Once you have data, look for these signals:

  • One competitor dominates everything. They appear in most queries across most platforms. They've built strong authority signals that AI trusts. Study what they're doing — there's a lot to learn from whoever AI treats as the default answer.
  • Different platforms recommend different businesses. This means no single competitor has locked things down. There's room for you to establish presence, especially on platforms where the field is fragmented.
  • You never appear. This doesn't mean you're a bad business. It means AI doesn't have enough information about you, or doesn't trust the information it has. This is fixable.
  • You appear inconsistently. You show up for some queries but not others, or on some platforms but not others. This points to gaps in specific areas — maybe your reviews don't mention certain services, or your structured data is incomplete.

What You Can Learn from Competitors Who Rank Well

When a competitor consistently earns AI recommendations, reverse-engineer their approach:

Check their reviews. Look at volume, recency, and detail. Do customers mention specific services by name? AI weighs detailed, recent reviews far more than a pile of old five-star ratings with no text.

Examine their website. Is it specific about services, service areas, and credentials? Do they have individual pages for each service rather than one generic "Services" page?
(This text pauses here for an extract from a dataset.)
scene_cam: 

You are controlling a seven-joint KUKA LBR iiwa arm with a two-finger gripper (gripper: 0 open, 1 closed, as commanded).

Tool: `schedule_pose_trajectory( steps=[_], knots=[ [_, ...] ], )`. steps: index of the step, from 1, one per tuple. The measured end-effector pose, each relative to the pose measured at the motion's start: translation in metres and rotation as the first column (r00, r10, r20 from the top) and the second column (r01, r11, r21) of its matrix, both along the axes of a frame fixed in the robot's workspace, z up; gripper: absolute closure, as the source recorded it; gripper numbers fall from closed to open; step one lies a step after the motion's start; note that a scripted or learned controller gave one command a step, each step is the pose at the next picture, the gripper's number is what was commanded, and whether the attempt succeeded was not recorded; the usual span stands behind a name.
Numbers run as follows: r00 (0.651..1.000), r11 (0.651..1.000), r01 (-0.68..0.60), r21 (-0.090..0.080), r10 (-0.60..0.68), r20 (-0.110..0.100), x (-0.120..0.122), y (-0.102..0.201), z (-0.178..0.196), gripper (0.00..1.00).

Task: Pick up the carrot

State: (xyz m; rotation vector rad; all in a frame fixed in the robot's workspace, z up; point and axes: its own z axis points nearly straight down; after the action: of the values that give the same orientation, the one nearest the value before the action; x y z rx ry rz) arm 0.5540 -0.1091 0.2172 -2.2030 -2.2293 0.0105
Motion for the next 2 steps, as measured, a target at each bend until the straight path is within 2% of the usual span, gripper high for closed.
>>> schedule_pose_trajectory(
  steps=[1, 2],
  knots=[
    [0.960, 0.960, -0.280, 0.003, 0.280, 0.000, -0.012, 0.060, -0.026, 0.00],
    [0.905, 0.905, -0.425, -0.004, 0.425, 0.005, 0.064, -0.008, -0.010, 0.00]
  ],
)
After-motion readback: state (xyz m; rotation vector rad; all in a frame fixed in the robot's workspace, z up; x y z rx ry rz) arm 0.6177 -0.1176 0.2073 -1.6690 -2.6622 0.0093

Specificity helps AI connect them to specific queries.

Look at their directory presence. Search for them on Google Business Profile, Yelp, BBB, and industry-specific directories. Is their information consistent everywhere? Inconsistencies make AI less confident in recommending a business.

Check for structured data. Use Google's Rich Results Test on their website. If they have LocalBusiness, Service, or FAQ schema markup, that's a strong signal to AI platforms.

How to Close the Gap

Understanding your competitors' AI presence is only valuable if you act on it. Here's where to focus:

  • Improve specificity. If a competitor gets recommended for "emergency plumber in North Austin" and you don't, make sure your website and listings explicitly mention emergency services and North Austin. AI can't recommend you for things it doesn't know about.
  • Build authority signals. Actively request reviews from customers, especially ones that mention specific services. Encourage detail over generic praise.
  • Ensure consistency. Audit your business name, address, phone number, and service descriptions across every directory. Mismatches erode AI confidence.
  • Fill content gaps. If competitors have pages answering common customer questions and you don't, create them. Be specific, be helpful, and be thorough.
  • Monitor regularly. AI recommendations shift as platforms update their models and ingest new data. What's true today may not be true next month. Make competitive monitoring a recurring habit, not a one-time project.

Automating the Process

Manual audits work, but they're time-consuming and hard to repeat consistently. If competitive monitoring matters to your business, automation makes it sustainable.

Claryfy tracks your AI visibility alongside your competitors across multiple platforms and shows side-by-side comparisons — so you can see exactly where you stand and where the gaps are, without running queries by hand every week.

The Bottom Line

AI assistants are already recommending businesses in your space. The question is whether they're recommending yours. Competitive monitoring in AI search isn't about obsessing over rivals — it's about understanding what "winning" looks like so you can get there yourself. Start with a manual audit, identify the patterns, and work systematically to close the gaps. The businesses that figure this out early will have an advantage that compounds over time.